Почему описание того, как начинают поэты, сделано прелюдией к рассмотрению заключительных фаз творчества Харди и Стивенса? Потому что поэты как поэты, и в особенности сильнейшие поэты, возвращаются к истокам в конце или в предчувствии близости конца. Критики могут с недоверием воспринимать истоки или презрительно отдавать их на откуп пожирателям падали академического мира, охотникам за истоками, но поэт-в-поэте так измучен поэтическими истоками, без всякой надежды на избавление, обычно вопреки самому себе, как чело- век-в-человеке в конце жизни измучен своими личными истоками. Эмерсон, самый недооцениваемый (в наше время) из американских психологов-моралистов, остро осознает катастрофичность возрастания разума до полного самосознания:
«Крайне нехорошо (хотя тут уж ничего не поправить), что мы открыли для себя, укоренившись в таком открытии, самый факт своего существования. Открытие это связано с идеей грехопадения. С самого момента открытия мы перестали доверять своей физической природе. Мы постигли, что познаем не прямо, но опосредованно, и что нам не дано отрегулировать фокус тех, по-разному окрашенных и искажающих реальность линз, какими мы являемся, как не дано нам и установить точную меру производимого ими искажения…»
Когда сильный поэт постигает, что он познает не прямо, а опосредованно, при посредстве предшественника (частенько — образ собирательный), он не способен, как Эмерсон, принять беспомощность всех попыток исправить свой взгляд или вычислить угол зрения, т. е. угол падения, угол ослепляющего искажения. Ничто не может быть менее великодушным, чем поэтическое «я», борющееся за выживание. Так заявляет о себе формула Эмерсонова Возмещения: «Ничто не дается просто так». Мы очарованы чужим стихотворением, и за это расплачиваемся своим стихотворением. Если наше поэтическое «я» любит другого, оно любит в другом себя; но если оно любимо и принимает эту любовь, тогда оно меньше любит себя, потому что оно знает, что не особенно заслужило любовь к себе. Поэты-как-поэты не любвеобильны, а критики слишком неохотно признают этот факт, вот почему критика все еще не обратилась к своей собственной задаче: к изучению проблематики утраты.
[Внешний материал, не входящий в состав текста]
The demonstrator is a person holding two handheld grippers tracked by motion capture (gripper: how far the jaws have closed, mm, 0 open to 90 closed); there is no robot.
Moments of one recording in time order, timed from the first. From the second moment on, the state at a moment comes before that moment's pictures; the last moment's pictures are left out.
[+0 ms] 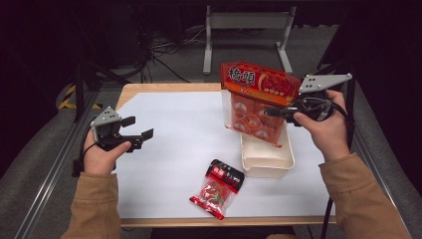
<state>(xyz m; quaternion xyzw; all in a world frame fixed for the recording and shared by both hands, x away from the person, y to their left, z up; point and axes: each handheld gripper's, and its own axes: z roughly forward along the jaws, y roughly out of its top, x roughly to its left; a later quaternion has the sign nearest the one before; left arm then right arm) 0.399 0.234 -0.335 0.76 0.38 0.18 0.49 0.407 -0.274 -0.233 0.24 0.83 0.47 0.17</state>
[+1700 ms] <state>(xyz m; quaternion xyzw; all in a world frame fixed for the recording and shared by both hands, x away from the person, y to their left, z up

Позвольте мне редуцировать мое рассуждение к безнадежно простой форме: стихотворения, говорю я, не пишутся ни о «предметах», ни о «самих стихотворениях». Они неизбежно пишутся о других стихотворениях; стихотворение — это отклик на стихотворение, поэт — отклик на поэта, человек — на родителя. Попытка написать стихотворение возвращает поэта к истокам того, чем стихотворение было для него первоначально, и таким образом возвращает поэта в область, находящуюся по ту сторону принципа удовольствия, к решающей первой встрече и к отклику на нее, которые и становятся началом поэта. Мы не считаем У. К. Уильямса поэтом в духе Китса, и все же он начал и закончил свой путь как таковой, и поздняя слава его Зеленого Цветка — еще один отклик на поэзию Китса. Только поэт бросает вызов поэту как поэту, и потому только поэт создает поэта. Поэт-в-поэте в стихотворении всегда видит другого, предшественника, и потому стихотворение — это всегда личность, всегда отец, виновный во Втором Рождении. Для того чтобы жить, поэт вынужден неверно толковать отца в ходе критического недонесения, т. е. переписывания отца.
Но кто такой или что такое поэтический отец? Голос другого, даймона, уже звучащий в самом поэте; голос, не способный умереть, так как он уже пережил смерть, — мертвый поэт, живущий в живом. В последней фазе сильные поэты стремятся приобщиться к Бессмертию, оживая в мертвых поэтах, уже живущих в них самих. Это позднее Возвращение Мертвых напоминает нам, читателям, о необходимости признать первоначальный мотив катастрофы поэтического воплощения. Вико, отождествлявший истоки поэзии со стремлением к дивинации (к предсказанию, но и к превращению в Бога в результате прорицания), в глубине души понимал (как Эмерсон, как Вордсворт), что стихотворение написано для того, чтобы убежать от смерти. Без преувеличения можно сказать, что стихотворение — отрицание смертности. У каждого стихотворения в таком случае два создателя: предшественник и опровергнутая смертность эфеба.
Я заключаю, что поэт не столько человек, говорящий с человеком, сколько человек, яростно протестующий против того, что с ним говорит мертвец (предшественник), более живой, чем он сам. Поэт не желает считать себя последышем, и все же он не способен согласиться на замещение первого видения, размышляя о котором, он заключил, что оно также и видение предшественника. Быть может, поэтому поэт-в-поэте не может жениться, каков бы ни был выбор человека-в-поэте.